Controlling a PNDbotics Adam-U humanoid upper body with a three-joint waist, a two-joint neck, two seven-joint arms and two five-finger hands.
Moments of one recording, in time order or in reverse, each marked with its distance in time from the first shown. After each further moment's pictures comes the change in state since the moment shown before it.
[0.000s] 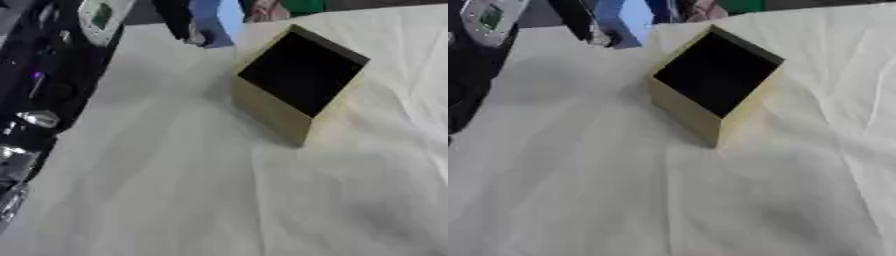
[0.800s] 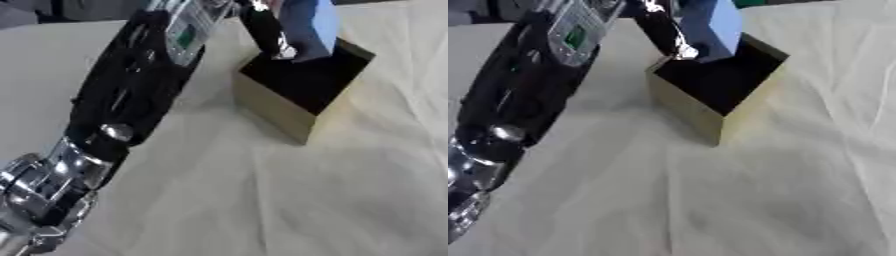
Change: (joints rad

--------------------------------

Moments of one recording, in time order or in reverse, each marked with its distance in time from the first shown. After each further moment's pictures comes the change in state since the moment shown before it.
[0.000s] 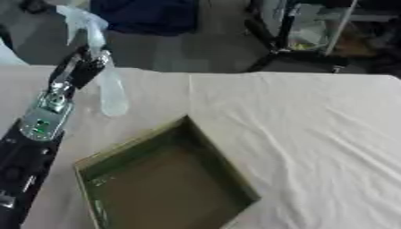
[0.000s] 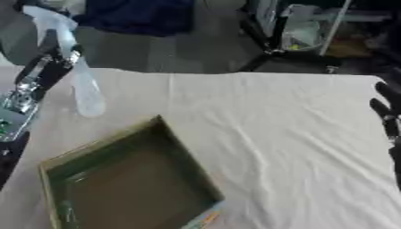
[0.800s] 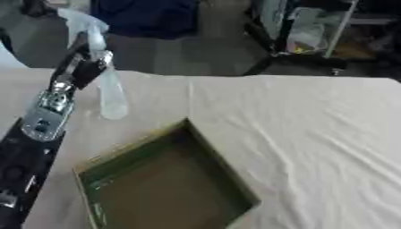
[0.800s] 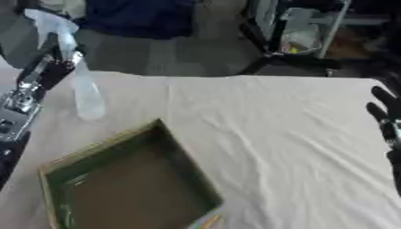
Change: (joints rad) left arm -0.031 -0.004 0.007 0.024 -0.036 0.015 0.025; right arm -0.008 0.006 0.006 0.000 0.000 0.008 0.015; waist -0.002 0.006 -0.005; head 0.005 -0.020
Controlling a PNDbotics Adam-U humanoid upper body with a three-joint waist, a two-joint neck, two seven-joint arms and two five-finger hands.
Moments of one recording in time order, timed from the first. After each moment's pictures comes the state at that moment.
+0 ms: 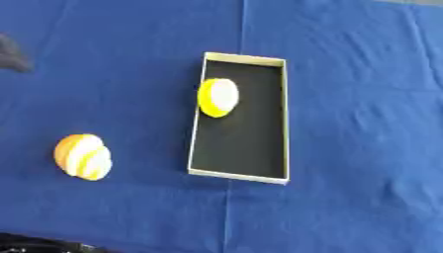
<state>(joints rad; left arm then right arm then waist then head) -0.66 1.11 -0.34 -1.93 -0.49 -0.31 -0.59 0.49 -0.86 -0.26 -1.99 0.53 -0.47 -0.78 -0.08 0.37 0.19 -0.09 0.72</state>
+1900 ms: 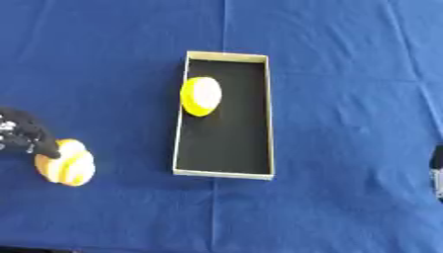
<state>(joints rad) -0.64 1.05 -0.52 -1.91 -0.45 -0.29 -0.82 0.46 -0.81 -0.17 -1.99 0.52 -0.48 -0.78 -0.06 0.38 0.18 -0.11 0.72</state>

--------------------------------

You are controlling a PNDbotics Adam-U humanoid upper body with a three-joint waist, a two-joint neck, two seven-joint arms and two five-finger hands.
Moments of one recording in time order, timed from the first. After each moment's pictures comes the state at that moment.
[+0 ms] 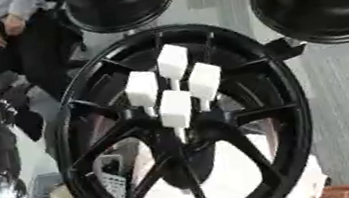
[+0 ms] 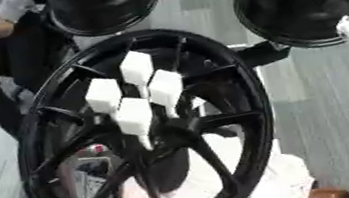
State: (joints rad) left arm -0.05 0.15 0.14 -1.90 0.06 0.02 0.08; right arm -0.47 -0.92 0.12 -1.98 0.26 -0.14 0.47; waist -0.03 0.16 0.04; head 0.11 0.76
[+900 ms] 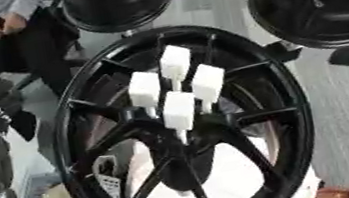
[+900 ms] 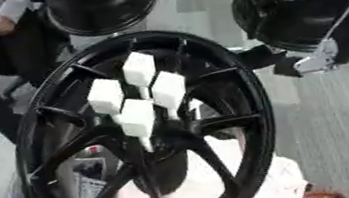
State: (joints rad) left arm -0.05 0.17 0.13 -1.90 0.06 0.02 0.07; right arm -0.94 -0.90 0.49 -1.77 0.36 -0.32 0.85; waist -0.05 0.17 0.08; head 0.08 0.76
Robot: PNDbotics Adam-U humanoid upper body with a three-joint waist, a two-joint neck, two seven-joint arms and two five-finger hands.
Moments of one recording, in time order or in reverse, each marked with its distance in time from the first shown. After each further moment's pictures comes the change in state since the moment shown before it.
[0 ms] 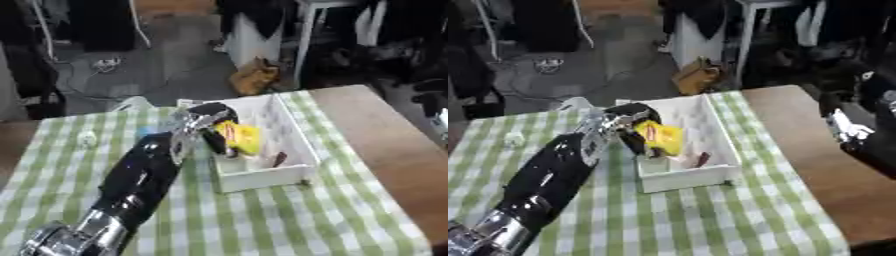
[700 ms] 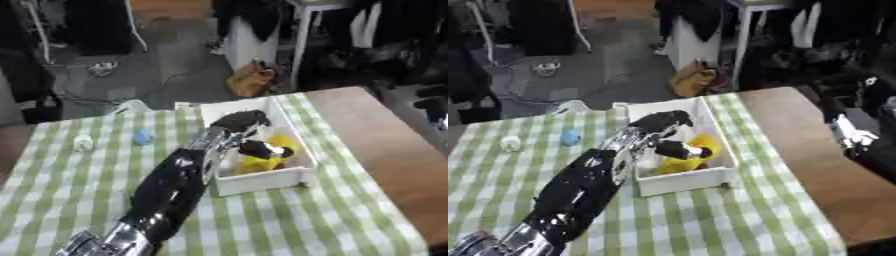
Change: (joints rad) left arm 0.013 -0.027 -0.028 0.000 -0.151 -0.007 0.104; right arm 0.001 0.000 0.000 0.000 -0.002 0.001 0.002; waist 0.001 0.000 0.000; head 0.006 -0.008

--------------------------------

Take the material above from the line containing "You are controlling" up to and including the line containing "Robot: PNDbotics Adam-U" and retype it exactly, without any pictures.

§ **RESPONSE TO THE EXERCISE**
You are controlling a PNDbotics Adam-U humanoid upper body with a three-joint waist, a two-joint neck, two seven-joint arms and two five-finger hands.
Moments of one recording in time order, timed from the first. After each moment's pictures comes the state at that moment.
[+0 ms] 
[+0 ms] 
State: (joints rad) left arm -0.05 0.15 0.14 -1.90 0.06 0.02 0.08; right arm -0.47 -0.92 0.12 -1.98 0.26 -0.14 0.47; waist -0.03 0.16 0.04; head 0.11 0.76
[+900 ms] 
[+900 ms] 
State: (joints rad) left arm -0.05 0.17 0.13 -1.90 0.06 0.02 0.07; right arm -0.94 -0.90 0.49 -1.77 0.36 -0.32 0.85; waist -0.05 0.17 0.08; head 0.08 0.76
Robot: PNDbotics Adam-U humanoid upper body with a three-joint waist, a two-joint neck, two seven-joint arms and two five-finger hands.

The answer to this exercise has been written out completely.